How Open Innovation is Improving Satellite Intelligence Analysis

Published Sep-11-17

Algorithms to improve the UK’s satellite intelligence gathering and analysis capability.

The Defense Science and Technology Laboratory, United Kingdom

The Story:

How Open Innovation is Improving Satellite Intelligence Analysis If you want to tap into brilliant minds no matter where they are in the world engage with open innovation. Who knows where the solutions lie to the problems and challenges that vex you?

The UK's Defense Science and Technology Laboratory (Dstl) wanted a bunch of innovative solutions to help intelligence analysts evaluate information more quickly, accurately, and effectively. So, in March 2017 it turned to the crowd and launched a global competition with some specific goals in mind.

Satellite Imagery Contest

This agency for the Ministry of Defense (MOD) set up a $100,000 prize fund and challenged participants to develop algorithms or software to automatically detect and identify objects in satellite images. In recent years there has been an exponential growth in the volume of satellite imagery and it shows no sign of abating. The information the pictures provide is often valuable, but this relies on features being labeled by hand or through semi-automated processes. It is a laborious process.

So, the principle aim of the satellite imagery competition was to alleviate the burden on image analysts.

"The UK must innovate to stay ahead, while developing the ability to harness entrepreneurship quickly and affordably, wherever it emerges," said Minister for Defense Procurement Harriett Baldwin. "This kind of joint crowdsourcing project is precisely what the Ministry of Defense’s new Innovation Initiative aims to encourage: strengthening and streamlining collaboration with both new and established partners."

Participants were required to correctly identify and categorize up to 10 features and objects, such as cars and buildings in a number of different environments.
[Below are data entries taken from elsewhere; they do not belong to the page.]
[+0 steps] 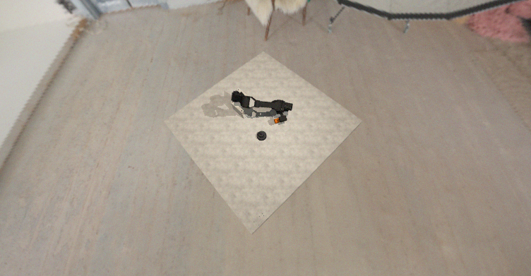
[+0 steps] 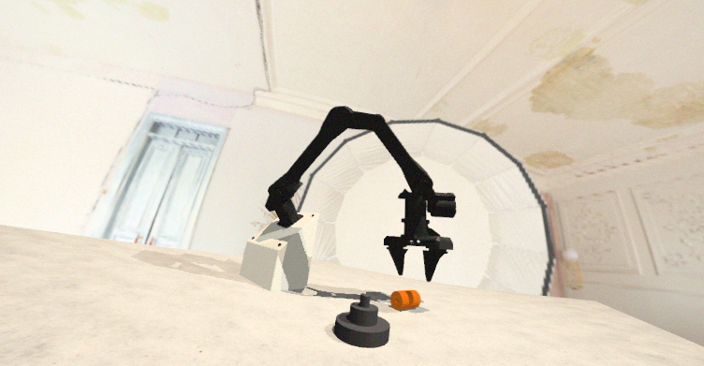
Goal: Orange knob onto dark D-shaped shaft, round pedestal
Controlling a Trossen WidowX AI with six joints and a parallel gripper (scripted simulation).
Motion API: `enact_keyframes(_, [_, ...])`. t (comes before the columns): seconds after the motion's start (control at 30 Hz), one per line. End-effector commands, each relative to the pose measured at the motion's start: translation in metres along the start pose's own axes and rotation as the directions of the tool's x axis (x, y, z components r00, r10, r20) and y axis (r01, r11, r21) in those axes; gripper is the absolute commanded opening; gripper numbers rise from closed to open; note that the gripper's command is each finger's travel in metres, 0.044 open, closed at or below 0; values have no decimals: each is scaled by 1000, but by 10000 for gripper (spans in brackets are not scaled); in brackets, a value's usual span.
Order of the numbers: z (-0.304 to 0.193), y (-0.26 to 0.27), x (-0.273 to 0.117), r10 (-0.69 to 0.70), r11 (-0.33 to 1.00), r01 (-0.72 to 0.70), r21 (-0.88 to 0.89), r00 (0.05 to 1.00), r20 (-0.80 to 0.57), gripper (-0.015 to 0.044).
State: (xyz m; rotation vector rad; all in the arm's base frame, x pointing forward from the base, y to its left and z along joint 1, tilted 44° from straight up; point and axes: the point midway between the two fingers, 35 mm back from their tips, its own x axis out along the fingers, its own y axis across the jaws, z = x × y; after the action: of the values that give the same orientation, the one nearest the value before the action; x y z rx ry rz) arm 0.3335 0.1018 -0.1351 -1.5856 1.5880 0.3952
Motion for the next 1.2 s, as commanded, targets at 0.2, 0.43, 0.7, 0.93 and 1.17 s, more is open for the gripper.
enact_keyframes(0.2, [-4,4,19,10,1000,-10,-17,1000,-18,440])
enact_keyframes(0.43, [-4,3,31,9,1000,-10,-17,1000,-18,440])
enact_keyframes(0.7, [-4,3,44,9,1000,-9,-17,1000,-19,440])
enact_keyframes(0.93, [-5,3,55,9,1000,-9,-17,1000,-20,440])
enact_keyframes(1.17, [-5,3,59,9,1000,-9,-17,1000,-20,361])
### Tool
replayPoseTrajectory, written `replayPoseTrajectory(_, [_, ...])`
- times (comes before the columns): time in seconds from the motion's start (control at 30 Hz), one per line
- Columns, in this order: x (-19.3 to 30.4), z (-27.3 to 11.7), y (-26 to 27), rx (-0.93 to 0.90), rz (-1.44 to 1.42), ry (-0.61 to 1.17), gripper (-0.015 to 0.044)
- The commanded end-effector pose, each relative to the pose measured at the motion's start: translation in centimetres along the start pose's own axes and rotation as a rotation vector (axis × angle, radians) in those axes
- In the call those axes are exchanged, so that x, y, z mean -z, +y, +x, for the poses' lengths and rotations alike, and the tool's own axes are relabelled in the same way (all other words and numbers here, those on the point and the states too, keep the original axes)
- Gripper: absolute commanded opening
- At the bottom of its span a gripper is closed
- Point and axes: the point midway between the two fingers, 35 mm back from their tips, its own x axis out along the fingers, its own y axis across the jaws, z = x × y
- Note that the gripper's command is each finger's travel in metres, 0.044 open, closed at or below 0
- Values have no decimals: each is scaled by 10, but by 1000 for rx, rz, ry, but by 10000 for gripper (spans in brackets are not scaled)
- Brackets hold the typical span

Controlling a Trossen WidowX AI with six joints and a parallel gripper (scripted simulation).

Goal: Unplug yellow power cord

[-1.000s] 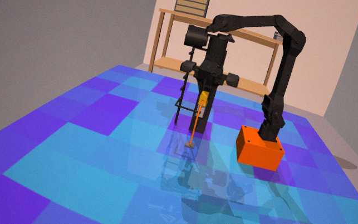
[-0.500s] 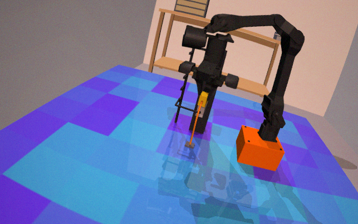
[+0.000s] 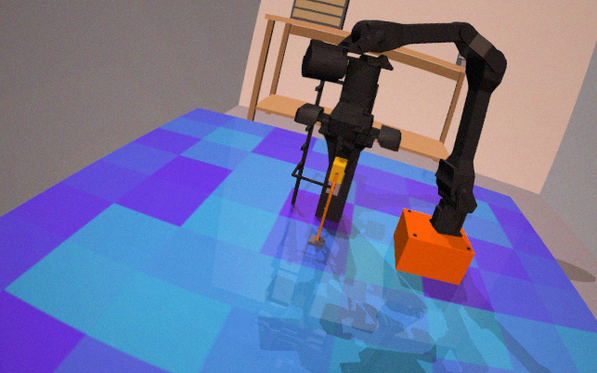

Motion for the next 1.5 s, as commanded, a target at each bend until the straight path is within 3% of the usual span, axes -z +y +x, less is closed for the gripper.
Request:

Massive Return on Investment

More than 5,000 solutions were submitted which contest organizers equated to over £2.5 million (approx. USD $3.2 million) of research. That represented a sevenfold return on the cost of running the competition. Entries were submitted online via the Kaggle platform, scored immediately and positioned on a leaderboard.

The winning algorithm was developed by Kyle Lee from Penang, Malaysia who won $50,000. The second and third place winners picked up $30,000 and $20,000 respectively.

Commenting on the success of the competition Dstl spokesperson Phil Gibson said: "The fantastic response shows that crowdsourcing solutions can be an invaluable tool in tackling complex challenges – helping us secure the nation’s defense, security and prosperity."

Utilizing Winning Algorithms

After the open innovation contest closed the Ministry of Defense agency put the algorithms and software to use in several projects where data needs to be accurately and rapidly analyzed.

The MOD is so committed to open innovation that it has created an Innovation Fund of around £800 million to find fresh and innovative ideas from across the defense sector and beyond over the next ten years.